§ **EXERCISE DESCRIPTION**:
Copy each line below without leaving any out.

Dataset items
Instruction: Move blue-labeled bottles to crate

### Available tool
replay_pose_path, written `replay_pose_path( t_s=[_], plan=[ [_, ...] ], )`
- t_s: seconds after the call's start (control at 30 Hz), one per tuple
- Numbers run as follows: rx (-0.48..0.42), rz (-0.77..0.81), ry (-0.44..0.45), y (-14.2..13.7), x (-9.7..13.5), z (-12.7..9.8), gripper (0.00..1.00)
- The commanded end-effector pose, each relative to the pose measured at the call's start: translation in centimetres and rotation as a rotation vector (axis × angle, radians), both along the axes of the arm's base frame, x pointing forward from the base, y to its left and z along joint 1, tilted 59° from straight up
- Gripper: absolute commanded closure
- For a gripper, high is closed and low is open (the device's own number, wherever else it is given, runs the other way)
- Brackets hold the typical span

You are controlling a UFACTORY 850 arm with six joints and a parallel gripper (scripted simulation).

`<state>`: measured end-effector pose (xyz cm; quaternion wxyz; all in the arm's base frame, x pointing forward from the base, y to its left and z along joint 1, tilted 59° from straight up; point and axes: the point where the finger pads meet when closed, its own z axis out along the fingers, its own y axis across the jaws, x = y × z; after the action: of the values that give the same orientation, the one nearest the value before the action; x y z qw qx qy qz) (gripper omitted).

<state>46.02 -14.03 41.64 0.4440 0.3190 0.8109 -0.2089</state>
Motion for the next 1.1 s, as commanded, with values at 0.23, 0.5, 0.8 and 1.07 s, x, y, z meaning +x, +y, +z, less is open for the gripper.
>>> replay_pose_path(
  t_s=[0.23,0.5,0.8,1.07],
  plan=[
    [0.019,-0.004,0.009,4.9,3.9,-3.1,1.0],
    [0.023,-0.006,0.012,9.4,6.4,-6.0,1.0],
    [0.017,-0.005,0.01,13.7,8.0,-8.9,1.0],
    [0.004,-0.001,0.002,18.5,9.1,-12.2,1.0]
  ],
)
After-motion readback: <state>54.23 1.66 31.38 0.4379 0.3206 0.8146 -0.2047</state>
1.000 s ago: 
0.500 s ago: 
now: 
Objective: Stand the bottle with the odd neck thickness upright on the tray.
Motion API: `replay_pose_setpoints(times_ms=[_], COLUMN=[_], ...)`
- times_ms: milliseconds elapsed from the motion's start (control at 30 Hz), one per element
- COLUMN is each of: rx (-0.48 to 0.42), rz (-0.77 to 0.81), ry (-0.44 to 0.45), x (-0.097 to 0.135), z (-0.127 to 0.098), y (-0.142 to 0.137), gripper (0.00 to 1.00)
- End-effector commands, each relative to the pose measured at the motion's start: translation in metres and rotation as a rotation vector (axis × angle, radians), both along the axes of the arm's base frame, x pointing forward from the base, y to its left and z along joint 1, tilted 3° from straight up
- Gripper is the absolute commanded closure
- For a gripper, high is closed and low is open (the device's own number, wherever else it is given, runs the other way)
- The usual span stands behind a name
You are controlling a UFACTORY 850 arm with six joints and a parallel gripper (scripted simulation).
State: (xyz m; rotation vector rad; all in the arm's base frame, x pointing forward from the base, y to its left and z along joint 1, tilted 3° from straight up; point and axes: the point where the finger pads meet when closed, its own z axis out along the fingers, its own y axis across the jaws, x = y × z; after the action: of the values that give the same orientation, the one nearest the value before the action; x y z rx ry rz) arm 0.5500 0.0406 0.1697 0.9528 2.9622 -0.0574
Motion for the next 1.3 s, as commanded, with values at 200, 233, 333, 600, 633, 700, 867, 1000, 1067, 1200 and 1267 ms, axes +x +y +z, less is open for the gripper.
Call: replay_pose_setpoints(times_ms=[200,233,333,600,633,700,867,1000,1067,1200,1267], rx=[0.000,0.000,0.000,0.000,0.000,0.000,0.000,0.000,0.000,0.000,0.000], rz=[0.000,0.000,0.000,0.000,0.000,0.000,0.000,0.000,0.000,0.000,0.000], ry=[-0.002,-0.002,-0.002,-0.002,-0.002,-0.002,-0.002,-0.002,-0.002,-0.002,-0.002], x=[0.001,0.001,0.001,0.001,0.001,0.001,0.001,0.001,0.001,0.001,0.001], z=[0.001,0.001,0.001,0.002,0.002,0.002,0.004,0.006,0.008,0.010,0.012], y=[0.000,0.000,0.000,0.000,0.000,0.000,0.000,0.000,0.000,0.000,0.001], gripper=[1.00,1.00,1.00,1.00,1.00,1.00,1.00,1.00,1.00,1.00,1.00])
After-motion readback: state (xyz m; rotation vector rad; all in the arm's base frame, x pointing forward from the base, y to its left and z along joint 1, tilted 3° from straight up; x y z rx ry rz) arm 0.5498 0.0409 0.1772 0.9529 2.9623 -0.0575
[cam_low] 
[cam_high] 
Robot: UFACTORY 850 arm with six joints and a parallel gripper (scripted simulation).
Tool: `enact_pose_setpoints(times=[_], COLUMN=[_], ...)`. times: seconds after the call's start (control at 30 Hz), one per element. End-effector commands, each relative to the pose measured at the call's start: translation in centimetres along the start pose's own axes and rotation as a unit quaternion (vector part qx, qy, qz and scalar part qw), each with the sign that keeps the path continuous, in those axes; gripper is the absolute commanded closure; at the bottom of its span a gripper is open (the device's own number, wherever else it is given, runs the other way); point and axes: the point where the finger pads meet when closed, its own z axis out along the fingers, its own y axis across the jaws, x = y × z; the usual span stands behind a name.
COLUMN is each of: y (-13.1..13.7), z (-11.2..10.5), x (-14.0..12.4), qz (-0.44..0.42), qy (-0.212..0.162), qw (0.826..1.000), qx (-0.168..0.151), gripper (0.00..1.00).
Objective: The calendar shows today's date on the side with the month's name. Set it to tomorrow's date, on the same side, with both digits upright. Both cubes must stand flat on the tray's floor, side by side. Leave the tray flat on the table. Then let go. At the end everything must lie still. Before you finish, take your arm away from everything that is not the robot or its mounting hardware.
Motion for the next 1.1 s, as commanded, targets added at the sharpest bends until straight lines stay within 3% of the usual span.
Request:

§ **SOLVED EXERCISE**:
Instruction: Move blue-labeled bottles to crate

### Available tool
replay_pose_path, written `replay_pose_path( t_s=[_], plan=[ [_, ...] ], )`
- t_s: seconds after the call's start (control at 30 Hz), one per tuple
- Numbers run as follows: rx (-0.48..0.42), rz (-0.77..0.81), ry (-0.44..0.45), y (-14.2..13.7), x (-9.7..13.5), z (-12.7..9.8), gripper (0.00..1.00)
- The commanded end-effector pose, each relative to the pose measured at the call's start: translation in centimetres and rotation as a rotation vector (axis × angle, radians), both along the axes of the arm's base frame, x pointing forward from the base, y to its left and z along joint 1, tilted 59° from straight up
- Gripper: absolute commanded closure
- For a gripper, high is closed and low is open (the device's own number, wherever else it is given, runs the other way)
- Brackets hold the typical span

You are controlling a UFACTORY 850 arm with six joints and a parallel gripper (scripted simulation).

`<state>`: measured end-effector pose (xyz cm; quaternion wxyz; all in the arm's base frame, x pointing forward from the base, y to its left and z along joint 1, tilted 59° from straight up; point and axes: the point where the finger pads meet when closed, its own z axis out along the fingers, its own y axis across the jaws, x = y × z; after the action: of the values that give the same orientation, the one nearest the value before the action; x y z qw qx qy qz) (gripper omitted).

<state>46.02 -14.03 41.64 0.4440 0.3190 0.8109 -0.2089</state>
Motion for the next 1.1 s, as commanded, with values at 0.23, 0.5, 0.8 and 1.07 s, x, y, z meaning +x, +y, +z, less is open for the gripper.
>>> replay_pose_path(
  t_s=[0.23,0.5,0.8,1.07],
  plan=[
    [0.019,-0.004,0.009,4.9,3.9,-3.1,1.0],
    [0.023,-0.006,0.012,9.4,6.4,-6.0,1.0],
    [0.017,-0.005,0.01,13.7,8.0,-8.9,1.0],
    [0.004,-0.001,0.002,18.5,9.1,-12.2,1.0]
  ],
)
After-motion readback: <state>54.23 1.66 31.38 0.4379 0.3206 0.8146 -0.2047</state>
1.000 s ago: 
0.500 s ago: 
now: 
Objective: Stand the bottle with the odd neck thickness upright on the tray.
Motion API: `replay_pose_setpoints(times_ms=[_], COLUMN=[_], ...)`
- times_ms: milliseconds elapsed from the motion's start (control at 30 Hz), one per element
- COLUMN is each of: rx (-0.48 to 0.42), rz (-0.77 to 0.81), ry (-0.44 to 0.45), x (-0.097 to 0.135), z (-0.127 to 0.098), y (-0.142 to 0.137), gripper (0.00 to 1.00)
- End-effector commands, each relative to the pose measured at the motion's start: translation in metres and rotation as a rotation vector (axis × angle, radians), both along the axes of the arm's base frame, x pointing forward from the base, y to its left and z along joint 1, tilted 3° from straight up
- Gripper is the absolute commanded closure
- For a gripper, high is closed and low is open (the device's own number, wherever else it is given, runs the other way)
- The usual span stands behind a name
You are controlling a UFACTORY 850 arm with six joints and a parallel gripper (scripted simulation).
State: (xyz m; rotation vector rad; all in the arm's base frame, x pointing forward from the base, y to its left and z along joint 1, tilted 3° from straight up; point and axes: the point where the finger pads meet when closed, its own z axis out along the fingers, its own y axis across the jaws, x = y × z; after the action: of the values that give the same orientation, the one nearest the value before the action; x y z rx ry rz) arm 0.5500 0.0406 0.1697 0.9528 2.9622 -0.0574
Motion for the next 1.3 s, as commanded, with values at 200, 233, 333, 600, 633, 700, 867, 1000, 1067, 1200 and 1267 ms, axes +x +y +z, less is open for the gripper.
Call: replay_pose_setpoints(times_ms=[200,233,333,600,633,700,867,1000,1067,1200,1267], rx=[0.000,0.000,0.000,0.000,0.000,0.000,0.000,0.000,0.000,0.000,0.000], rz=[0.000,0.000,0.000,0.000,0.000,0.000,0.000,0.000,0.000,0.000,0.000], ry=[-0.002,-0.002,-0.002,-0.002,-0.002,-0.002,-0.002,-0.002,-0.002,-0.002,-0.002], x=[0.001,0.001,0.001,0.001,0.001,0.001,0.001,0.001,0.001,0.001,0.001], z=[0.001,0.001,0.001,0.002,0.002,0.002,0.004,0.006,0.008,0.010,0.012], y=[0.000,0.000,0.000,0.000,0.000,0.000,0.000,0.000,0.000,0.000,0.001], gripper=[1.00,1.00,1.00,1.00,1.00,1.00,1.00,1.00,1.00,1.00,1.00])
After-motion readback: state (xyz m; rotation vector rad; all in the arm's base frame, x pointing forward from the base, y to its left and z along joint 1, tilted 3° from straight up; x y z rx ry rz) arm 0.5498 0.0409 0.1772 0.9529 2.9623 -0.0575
[cam_low] 
[cam_high] 
Robot: UFACTORY 850 arm with six joints and a parallel gripper (scripted simulation).
Tool: `enact_pose_setpoints(times=[_], COLUMN=[_], ...)`. times: seconds after the call's start (control at 30 Hz), one per element. End-effector commands, each relative to the pose measured at the call's start: translation in centimetres along the start pose's own axes and rotation as a unit quaternion (vector part qx, qy, qz and scalar part qw), each with the sign that keeps the path continuous, in those axes; gripper is the absolute commanded closure; at the bottom of its span a gripper is open (the device's own number, wherever else it is given, runs the other way); point and axes: the point where the finger pads meet when closed, its own z axis out along the fingers, its own y axis across the jaws, x = y × z; the usual span stands behind a name.
COLUMN is each of: y (-13.1..13.7), z (-11.2..10.5), x (-14.0..12.4), qz (-0.44..0.42), qy (-0.212..0.162), qw (0.826..1.000), qx (-0.168..0.151), gripper (0.00..1.00).
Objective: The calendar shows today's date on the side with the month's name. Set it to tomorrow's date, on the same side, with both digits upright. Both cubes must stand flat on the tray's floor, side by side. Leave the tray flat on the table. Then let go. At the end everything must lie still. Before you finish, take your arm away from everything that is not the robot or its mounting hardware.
Motion for the next 1.1 s, as commanded, targets added at the sharpest bends until straight lines stay within 3% of the usual span.
Request:

The output for this exercise is now complete.